(RECORDS SHOWN Opens)
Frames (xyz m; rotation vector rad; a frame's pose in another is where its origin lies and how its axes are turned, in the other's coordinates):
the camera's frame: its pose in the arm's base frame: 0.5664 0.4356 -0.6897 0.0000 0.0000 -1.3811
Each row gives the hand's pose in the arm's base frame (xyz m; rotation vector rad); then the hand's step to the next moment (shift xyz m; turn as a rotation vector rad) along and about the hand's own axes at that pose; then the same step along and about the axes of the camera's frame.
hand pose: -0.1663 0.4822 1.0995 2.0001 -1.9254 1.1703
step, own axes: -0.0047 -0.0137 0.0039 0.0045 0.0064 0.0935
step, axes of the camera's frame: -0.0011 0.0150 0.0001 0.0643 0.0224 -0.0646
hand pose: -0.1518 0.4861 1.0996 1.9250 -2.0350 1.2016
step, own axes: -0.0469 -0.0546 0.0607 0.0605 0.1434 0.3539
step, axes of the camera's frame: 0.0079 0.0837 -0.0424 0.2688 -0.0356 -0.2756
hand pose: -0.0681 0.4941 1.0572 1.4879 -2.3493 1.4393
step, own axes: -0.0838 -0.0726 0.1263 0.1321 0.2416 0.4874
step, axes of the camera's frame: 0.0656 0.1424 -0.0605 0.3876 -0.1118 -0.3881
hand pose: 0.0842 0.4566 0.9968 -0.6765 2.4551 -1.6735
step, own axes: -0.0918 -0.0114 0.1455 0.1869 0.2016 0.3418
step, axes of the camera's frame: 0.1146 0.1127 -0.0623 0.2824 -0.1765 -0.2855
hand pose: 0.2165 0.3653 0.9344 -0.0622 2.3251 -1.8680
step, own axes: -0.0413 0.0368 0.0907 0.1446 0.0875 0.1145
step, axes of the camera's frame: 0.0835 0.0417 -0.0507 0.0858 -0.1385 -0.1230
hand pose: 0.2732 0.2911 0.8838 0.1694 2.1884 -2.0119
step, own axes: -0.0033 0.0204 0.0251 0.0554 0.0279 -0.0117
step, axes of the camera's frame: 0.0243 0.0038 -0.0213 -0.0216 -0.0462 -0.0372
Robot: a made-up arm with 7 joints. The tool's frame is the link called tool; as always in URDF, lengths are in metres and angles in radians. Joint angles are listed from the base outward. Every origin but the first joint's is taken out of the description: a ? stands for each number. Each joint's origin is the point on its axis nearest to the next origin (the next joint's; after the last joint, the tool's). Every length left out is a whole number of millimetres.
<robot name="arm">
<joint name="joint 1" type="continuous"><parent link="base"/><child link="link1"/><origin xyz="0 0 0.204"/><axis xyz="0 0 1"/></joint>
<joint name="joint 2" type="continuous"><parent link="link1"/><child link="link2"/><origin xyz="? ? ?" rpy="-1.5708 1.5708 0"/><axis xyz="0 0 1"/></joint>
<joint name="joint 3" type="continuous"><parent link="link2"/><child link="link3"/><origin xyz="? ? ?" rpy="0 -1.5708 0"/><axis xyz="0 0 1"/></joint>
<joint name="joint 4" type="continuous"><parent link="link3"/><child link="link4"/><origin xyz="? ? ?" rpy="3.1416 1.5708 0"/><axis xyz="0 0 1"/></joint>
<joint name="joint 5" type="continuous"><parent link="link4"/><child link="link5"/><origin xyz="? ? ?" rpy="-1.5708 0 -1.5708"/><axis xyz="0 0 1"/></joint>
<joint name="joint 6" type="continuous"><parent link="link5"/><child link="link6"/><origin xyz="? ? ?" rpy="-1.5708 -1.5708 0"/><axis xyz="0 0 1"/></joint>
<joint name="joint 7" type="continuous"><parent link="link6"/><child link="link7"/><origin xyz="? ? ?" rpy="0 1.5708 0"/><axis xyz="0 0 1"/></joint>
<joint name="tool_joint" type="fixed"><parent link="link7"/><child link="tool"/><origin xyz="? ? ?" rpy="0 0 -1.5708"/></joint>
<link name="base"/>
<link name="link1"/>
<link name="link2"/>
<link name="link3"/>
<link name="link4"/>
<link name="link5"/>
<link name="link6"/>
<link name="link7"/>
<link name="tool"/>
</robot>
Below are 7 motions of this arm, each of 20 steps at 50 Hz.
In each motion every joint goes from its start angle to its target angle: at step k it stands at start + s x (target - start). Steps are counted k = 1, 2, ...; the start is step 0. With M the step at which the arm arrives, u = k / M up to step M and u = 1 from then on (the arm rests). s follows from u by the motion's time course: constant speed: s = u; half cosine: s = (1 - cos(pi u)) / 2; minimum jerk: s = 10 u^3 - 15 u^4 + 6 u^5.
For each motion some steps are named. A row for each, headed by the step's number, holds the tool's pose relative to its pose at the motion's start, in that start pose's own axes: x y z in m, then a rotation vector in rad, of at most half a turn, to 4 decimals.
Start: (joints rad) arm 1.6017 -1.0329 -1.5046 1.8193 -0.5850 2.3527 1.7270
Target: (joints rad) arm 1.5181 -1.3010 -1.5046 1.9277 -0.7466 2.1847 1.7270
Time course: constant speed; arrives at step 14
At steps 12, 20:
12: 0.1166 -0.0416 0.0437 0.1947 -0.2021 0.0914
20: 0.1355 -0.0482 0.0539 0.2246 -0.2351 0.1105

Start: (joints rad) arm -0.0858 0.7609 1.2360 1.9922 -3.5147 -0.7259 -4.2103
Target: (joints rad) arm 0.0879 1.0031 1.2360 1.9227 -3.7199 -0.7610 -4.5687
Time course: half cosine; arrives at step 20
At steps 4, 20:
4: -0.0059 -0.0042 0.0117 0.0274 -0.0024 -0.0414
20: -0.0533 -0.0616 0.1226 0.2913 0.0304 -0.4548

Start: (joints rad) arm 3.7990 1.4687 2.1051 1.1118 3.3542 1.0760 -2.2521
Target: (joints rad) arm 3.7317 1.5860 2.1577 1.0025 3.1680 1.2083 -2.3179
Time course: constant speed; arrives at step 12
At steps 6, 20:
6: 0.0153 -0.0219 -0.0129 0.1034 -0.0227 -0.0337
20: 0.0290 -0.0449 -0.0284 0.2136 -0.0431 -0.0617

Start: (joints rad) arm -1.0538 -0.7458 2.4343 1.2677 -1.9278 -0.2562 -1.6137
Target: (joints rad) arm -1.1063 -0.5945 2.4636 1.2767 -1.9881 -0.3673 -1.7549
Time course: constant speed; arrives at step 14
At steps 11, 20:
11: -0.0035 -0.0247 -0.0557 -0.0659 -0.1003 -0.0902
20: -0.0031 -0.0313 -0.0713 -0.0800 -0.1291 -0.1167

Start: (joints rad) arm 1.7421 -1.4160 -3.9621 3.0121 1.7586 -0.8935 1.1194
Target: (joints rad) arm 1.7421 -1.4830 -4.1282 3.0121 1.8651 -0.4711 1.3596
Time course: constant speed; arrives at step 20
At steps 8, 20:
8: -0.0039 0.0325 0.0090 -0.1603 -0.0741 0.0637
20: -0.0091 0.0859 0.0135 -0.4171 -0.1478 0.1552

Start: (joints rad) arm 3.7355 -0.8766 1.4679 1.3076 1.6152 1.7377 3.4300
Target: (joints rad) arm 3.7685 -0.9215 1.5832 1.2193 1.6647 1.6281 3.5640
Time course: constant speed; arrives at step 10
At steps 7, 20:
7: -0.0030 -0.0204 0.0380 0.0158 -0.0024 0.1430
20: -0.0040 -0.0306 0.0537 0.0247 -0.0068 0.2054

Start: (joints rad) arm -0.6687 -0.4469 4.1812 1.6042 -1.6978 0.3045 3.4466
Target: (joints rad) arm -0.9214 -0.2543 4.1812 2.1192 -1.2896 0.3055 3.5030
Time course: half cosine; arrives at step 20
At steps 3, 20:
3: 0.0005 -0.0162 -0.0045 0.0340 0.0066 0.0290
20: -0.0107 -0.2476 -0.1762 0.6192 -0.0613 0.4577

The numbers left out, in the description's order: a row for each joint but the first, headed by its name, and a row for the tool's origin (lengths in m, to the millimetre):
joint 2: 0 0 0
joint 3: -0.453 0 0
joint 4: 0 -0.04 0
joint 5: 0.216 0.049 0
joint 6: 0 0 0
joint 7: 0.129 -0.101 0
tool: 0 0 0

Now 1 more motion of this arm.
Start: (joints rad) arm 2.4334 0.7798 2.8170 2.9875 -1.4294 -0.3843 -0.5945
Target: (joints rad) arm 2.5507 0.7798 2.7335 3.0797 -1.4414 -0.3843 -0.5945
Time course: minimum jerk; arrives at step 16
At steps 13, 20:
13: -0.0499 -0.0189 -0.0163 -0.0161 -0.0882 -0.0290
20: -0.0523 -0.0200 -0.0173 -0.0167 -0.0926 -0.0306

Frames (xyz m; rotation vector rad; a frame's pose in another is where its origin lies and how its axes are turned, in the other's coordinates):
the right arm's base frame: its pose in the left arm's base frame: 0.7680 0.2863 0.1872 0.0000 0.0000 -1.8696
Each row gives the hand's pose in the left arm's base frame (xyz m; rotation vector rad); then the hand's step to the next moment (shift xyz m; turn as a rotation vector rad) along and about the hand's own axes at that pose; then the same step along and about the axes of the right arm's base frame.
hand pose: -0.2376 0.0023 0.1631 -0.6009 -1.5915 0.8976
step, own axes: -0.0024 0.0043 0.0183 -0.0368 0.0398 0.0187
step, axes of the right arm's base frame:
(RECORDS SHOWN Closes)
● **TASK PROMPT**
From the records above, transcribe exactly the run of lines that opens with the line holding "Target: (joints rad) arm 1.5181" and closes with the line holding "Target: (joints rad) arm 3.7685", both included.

● **WRITTEN RESPONSE**
Target: (joints rad) arm 1.5181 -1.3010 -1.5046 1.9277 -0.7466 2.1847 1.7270
Time course: constant speed; arrives at step 14
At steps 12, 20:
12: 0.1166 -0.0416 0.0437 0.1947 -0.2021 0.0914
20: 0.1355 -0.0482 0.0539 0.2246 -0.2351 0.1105

Start: (joints rad) arm -0.0858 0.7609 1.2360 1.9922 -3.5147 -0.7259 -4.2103
Target: (joints rad) arm 0.0879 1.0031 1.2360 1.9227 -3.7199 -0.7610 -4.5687
Time course: half cosine; arrives at step 20
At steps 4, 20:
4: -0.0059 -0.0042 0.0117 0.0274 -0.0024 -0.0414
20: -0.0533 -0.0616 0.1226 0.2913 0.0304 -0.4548

Start: (joints rad) arm 3.7990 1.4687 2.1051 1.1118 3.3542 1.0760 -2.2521
Target: (joints rad) arm 3.7317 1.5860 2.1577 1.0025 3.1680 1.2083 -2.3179
Time course: constant speed; arrives at step 12
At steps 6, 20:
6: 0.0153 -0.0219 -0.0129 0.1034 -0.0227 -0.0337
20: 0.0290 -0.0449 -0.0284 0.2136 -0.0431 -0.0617

Start: (joints rad) arm -1.0538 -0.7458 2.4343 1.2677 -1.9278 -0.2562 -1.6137
Target: (joints rad) arm -1.1063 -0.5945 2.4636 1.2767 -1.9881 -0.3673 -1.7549
Time course: constant speed; arrives at step 14
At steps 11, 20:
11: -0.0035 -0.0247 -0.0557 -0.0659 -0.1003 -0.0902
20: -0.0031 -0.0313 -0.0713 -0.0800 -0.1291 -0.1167

Start: (joints rad) arm 1.7421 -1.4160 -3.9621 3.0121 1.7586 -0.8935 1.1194
Target: (joints rad) arm 1.7421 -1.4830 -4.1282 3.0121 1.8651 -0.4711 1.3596
Time course: constant speed; arrives at step 20
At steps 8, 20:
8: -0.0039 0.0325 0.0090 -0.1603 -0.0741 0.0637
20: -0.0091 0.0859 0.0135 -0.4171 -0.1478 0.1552

Start: (joints rad) arm 3.7355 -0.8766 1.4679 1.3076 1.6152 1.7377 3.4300
Target: (joints rad) arm 3.7685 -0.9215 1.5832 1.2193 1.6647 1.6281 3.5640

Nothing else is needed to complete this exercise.